● **Problem to work on**
Starting with the line that contains "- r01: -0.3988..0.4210", copy out each line through the end of the entries below, exactly as written, and nothing else.

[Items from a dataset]
——————————
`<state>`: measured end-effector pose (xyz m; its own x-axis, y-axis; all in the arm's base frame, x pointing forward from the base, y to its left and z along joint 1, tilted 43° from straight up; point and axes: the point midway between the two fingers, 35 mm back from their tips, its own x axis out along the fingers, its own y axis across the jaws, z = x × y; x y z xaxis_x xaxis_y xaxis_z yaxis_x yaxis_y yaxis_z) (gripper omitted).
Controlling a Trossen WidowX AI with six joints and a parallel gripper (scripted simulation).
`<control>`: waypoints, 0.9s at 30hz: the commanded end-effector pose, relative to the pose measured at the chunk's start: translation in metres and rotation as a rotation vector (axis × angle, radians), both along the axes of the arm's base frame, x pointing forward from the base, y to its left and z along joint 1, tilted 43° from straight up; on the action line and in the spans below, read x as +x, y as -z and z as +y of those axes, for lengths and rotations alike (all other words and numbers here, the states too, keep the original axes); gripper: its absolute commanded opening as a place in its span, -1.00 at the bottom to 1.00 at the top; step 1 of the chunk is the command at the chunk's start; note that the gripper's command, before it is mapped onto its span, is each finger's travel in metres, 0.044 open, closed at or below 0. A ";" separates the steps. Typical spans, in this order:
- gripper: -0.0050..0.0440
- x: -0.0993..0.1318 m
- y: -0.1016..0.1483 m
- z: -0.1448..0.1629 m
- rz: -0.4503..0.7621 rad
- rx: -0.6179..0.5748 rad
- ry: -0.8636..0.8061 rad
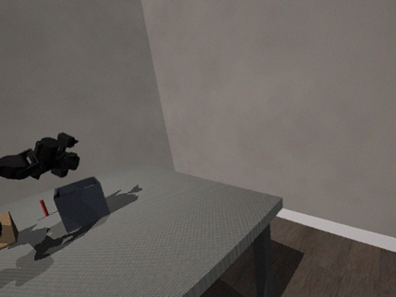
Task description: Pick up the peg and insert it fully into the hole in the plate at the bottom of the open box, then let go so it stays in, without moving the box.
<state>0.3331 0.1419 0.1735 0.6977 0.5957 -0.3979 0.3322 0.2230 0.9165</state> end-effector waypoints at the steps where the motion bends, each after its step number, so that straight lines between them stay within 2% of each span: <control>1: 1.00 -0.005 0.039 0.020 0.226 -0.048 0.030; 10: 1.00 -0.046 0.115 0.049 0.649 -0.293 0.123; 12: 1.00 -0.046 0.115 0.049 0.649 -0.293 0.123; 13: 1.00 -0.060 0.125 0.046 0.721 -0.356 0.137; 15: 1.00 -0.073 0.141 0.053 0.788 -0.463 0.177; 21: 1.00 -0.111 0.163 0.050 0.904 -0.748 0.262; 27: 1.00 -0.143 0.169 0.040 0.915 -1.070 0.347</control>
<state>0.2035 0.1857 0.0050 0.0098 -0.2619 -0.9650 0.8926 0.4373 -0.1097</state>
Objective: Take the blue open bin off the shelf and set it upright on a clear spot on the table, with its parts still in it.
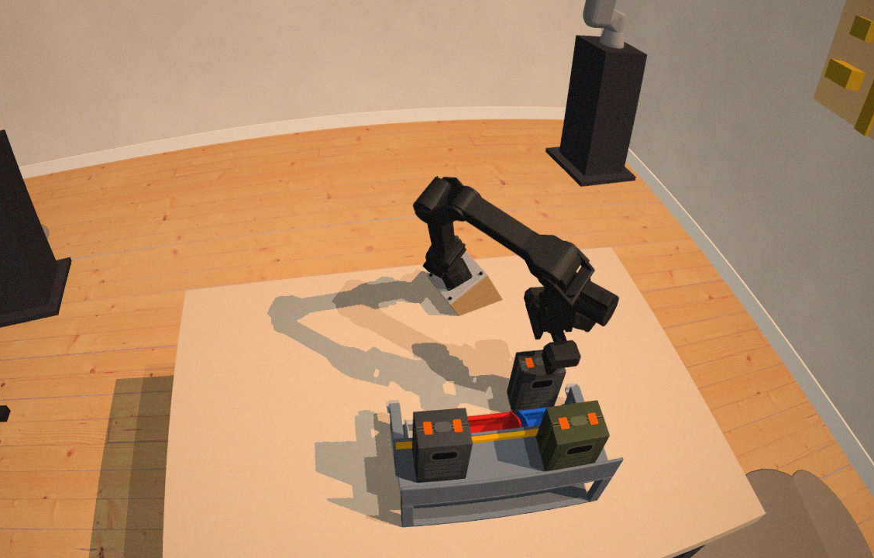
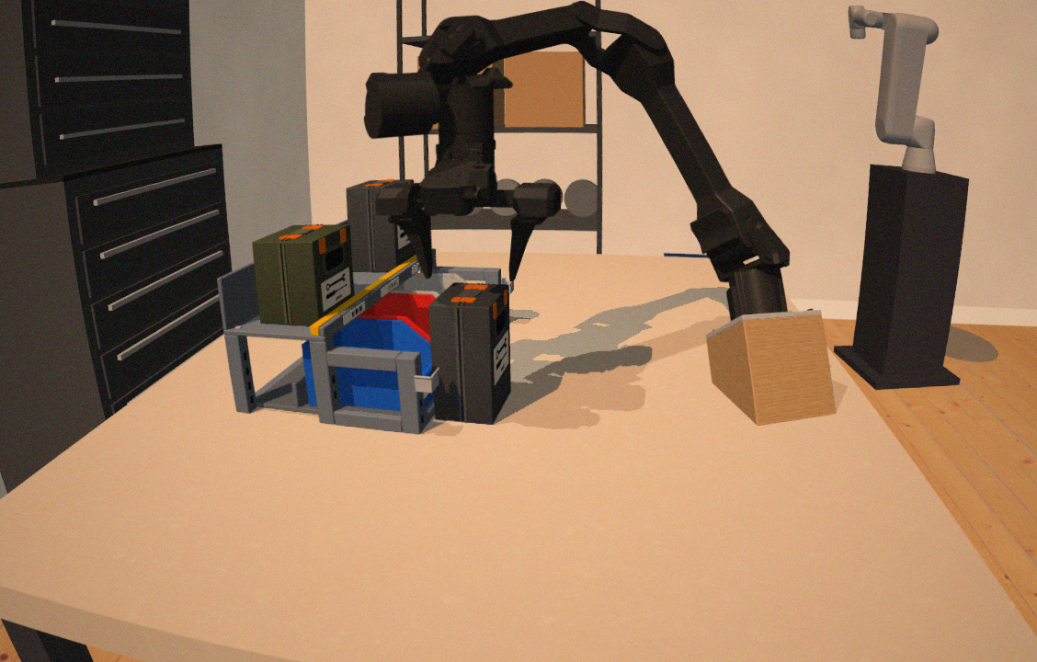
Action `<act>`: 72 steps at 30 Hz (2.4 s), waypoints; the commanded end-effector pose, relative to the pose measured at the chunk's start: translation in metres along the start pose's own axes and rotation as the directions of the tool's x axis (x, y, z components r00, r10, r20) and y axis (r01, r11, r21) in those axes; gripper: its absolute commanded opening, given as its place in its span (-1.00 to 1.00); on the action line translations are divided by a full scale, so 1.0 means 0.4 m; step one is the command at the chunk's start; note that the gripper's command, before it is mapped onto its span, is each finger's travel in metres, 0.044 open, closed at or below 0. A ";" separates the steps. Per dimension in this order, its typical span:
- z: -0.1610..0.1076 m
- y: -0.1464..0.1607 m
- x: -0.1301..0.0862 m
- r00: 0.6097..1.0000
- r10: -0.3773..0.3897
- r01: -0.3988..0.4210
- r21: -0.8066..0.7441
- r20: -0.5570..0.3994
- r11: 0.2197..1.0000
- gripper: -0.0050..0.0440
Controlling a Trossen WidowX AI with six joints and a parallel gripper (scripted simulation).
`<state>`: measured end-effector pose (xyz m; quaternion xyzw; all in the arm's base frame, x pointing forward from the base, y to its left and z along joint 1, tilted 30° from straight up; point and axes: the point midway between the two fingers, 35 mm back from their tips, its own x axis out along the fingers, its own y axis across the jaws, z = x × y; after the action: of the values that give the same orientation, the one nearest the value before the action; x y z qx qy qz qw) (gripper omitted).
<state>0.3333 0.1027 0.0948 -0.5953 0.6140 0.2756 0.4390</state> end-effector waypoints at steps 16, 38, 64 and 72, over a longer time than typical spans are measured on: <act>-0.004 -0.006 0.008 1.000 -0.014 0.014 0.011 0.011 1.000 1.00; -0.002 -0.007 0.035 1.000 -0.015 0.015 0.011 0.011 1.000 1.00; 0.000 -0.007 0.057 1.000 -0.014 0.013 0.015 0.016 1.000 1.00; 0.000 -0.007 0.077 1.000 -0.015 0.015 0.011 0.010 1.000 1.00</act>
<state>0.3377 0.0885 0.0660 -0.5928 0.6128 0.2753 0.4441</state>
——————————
● **Result**
- r01: -0.3988..0.4210
- r21: -0.8066..0.7441
- r20: -0.5570..0.3994
- r11: 0.2197..1.0000
- gripper: -0.0050..0.0440
Controlling a Trossen WidowX AI with six joints and a parallel gripper (scripted simulation).
`<state>`: measured end-effector pose (xyz m; quaternion xyzw; all in the arm's base frame, x pointing forward from the base, y to its left and z along joint 1, tilted 30° from straight up; point and axes: the point midway between the two fingers, 35 mm back from their tips, its own x axis out along the fingers, its own y axis across the jaws, z = x × y; after the action: of the values that give the same orientation, the one nearest the value before the action; x y z qx qy qz qw) (gripper omitted).
<state>0.3333 0.1027 0.0948 -0.5953 0.6140 0.2756 0.4390</state> end-effector waypoints at steps 16, 38, 64 and 72, over a longer time than typical spans are measured on: <act>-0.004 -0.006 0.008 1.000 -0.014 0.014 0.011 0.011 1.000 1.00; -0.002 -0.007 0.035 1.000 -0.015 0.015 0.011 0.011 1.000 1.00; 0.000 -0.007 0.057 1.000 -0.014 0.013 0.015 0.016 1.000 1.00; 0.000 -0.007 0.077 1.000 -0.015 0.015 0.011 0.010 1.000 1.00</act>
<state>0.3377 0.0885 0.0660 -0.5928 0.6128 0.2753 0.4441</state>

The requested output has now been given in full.